Sunday, May 30, 2010

The ugly truth

I really enjoyed my children tonight.  Why is this an ugly truth?  Because more days than not I don't.  Maybe there are moments of time here or there but for the most part I have not enjoyed them for some time.  I feel sad and guilty and probably fourteen other things admitting that.  Now first let me say that there are a number of reasons I don't enjoy my children - they don't make it easy.  They are not "typical" children.  And then there is me I have definitely not been my "typical" self the last few weeks.  But today I was reading "Sink Reflections" by Marla Cilley and had a bit of an epiphany.  Here are some of the questions that Marla suggests you ask yourself to determine if you are acting like a martyr:
  • Do you complain that you are the only persona that ever does anything around the house?
  • Do you throw in the towel when you clean something up and then two hours later it is a messed up again?  do you say "Why do I even bother?"
  • Do you pout when you can't get your children or your spouse to do their fair share?
  • Do you know what their fair share really is?
  • Do you only clean when you are mad?
  • Do you hear harsh words come from your mouth when delegating jobs?

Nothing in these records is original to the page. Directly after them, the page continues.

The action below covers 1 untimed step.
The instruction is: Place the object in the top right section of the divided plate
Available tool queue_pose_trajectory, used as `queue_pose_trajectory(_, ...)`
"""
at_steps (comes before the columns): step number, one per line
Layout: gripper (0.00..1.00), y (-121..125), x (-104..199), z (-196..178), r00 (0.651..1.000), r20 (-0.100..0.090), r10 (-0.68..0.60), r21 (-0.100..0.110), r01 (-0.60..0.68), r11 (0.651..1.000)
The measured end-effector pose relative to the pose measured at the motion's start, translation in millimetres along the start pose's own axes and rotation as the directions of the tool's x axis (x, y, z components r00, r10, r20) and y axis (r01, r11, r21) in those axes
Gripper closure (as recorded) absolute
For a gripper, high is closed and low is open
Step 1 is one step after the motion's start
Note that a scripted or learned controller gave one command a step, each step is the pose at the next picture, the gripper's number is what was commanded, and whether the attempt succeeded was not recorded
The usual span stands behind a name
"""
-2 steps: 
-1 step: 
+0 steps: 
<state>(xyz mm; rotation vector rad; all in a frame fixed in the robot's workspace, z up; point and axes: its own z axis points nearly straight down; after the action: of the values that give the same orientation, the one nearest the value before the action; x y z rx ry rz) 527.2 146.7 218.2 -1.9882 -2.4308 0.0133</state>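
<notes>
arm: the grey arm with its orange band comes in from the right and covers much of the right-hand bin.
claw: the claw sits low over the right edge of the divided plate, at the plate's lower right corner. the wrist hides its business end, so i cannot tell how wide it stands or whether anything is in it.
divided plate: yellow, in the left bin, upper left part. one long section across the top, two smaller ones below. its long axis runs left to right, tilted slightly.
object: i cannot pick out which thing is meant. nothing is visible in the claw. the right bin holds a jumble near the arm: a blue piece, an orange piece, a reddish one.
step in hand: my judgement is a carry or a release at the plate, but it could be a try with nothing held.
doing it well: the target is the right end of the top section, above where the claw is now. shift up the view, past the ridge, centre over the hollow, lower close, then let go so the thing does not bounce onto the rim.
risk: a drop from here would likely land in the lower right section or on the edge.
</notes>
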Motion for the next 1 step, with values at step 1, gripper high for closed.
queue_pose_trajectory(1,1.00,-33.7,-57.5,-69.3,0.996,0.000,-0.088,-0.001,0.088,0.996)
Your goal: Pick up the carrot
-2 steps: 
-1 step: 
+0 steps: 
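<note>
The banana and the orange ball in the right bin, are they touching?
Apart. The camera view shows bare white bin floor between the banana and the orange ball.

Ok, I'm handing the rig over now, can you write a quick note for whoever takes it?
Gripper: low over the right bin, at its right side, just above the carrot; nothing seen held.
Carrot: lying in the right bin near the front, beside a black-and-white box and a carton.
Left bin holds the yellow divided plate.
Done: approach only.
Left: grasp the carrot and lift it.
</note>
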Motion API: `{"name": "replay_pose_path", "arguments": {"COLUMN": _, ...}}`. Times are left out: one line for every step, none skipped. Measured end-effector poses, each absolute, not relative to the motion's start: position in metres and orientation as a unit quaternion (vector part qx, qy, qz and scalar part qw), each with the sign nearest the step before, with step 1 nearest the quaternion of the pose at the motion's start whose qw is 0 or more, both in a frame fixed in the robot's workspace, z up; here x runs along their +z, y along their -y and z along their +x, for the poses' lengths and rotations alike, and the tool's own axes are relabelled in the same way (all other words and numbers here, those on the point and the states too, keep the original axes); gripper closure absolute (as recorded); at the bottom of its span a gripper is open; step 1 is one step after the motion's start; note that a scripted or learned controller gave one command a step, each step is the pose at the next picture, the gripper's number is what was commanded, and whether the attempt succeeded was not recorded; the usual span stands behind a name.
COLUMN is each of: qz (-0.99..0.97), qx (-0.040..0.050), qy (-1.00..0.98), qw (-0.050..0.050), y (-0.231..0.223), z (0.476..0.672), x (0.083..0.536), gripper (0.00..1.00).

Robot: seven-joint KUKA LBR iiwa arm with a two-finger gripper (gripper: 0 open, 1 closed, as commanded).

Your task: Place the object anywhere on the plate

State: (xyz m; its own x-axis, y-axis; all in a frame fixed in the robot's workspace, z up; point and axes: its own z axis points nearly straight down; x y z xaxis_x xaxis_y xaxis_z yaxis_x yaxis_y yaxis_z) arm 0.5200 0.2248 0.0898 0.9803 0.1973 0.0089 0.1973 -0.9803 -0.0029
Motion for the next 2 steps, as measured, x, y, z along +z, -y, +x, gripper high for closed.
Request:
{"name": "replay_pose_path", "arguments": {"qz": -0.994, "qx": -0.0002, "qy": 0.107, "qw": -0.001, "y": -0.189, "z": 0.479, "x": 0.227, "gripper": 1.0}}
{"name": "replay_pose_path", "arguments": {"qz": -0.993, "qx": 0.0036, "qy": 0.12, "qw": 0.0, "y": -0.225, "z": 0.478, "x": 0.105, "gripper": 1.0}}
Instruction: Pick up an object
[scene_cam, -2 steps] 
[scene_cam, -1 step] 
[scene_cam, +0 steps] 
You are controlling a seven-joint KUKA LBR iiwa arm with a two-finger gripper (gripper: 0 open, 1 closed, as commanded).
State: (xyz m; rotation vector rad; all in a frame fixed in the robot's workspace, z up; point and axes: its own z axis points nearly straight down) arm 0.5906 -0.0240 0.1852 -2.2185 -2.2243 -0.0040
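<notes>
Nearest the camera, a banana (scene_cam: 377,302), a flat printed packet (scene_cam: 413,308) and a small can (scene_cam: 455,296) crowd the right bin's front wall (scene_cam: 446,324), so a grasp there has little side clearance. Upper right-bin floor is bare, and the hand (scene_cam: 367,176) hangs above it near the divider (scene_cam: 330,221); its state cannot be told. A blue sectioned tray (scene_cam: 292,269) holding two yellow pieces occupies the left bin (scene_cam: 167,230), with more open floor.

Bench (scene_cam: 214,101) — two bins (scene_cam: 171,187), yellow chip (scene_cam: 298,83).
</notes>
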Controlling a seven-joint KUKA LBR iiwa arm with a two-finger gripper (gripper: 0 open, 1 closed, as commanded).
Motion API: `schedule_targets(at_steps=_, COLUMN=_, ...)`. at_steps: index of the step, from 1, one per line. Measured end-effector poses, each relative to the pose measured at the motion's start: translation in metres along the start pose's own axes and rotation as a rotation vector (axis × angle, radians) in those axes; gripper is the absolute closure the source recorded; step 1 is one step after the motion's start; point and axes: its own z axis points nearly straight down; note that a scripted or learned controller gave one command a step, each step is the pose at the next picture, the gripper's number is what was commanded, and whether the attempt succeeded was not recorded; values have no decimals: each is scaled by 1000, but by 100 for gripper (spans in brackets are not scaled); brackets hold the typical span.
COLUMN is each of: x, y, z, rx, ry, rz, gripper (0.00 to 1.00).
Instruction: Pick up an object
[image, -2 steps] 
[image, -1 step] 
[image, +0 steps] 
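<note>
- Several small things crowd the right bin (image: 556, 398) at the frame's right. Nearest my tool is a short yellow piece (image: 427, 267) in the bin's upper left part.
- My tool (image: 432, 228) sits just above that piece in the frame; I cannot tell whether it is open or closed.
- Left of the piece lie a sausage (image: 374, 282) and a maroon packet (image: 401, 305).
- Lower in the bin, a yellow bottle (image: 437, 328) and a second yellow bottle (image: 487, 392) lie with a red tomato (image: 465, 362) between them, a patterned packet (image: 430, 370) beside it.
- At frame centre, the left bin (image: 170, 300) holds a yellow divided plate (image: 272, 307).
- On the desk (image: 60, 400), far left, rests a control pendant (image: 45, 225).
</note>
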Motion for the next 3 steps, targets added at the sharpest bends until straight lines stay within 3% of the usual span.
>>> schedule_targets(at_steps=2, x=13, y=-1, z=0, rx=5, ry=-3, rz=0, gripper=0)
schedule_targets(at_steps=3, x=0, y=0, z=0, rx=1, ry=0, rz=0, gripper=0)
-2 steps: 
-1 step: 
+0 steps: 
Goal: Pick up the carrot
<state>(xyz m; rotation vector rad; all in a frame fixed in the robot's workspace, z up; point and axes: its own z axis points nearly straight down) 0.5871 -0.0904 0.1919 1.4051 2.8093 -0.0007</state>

There are more questions but these are the ones that made me shut up (which is no small tasks).  Mouth agape - I have been acting like a martyr!  I have not been taking care of myself.  I have been running on empty and making everyone else pay for my low tank.  Sure my kids are challenging, my job is challenging, being a single mother is challenging I could go on but you get the point.  But here was the epiphany I have been making it waaaaaaay worse with my attitude and lack of self care.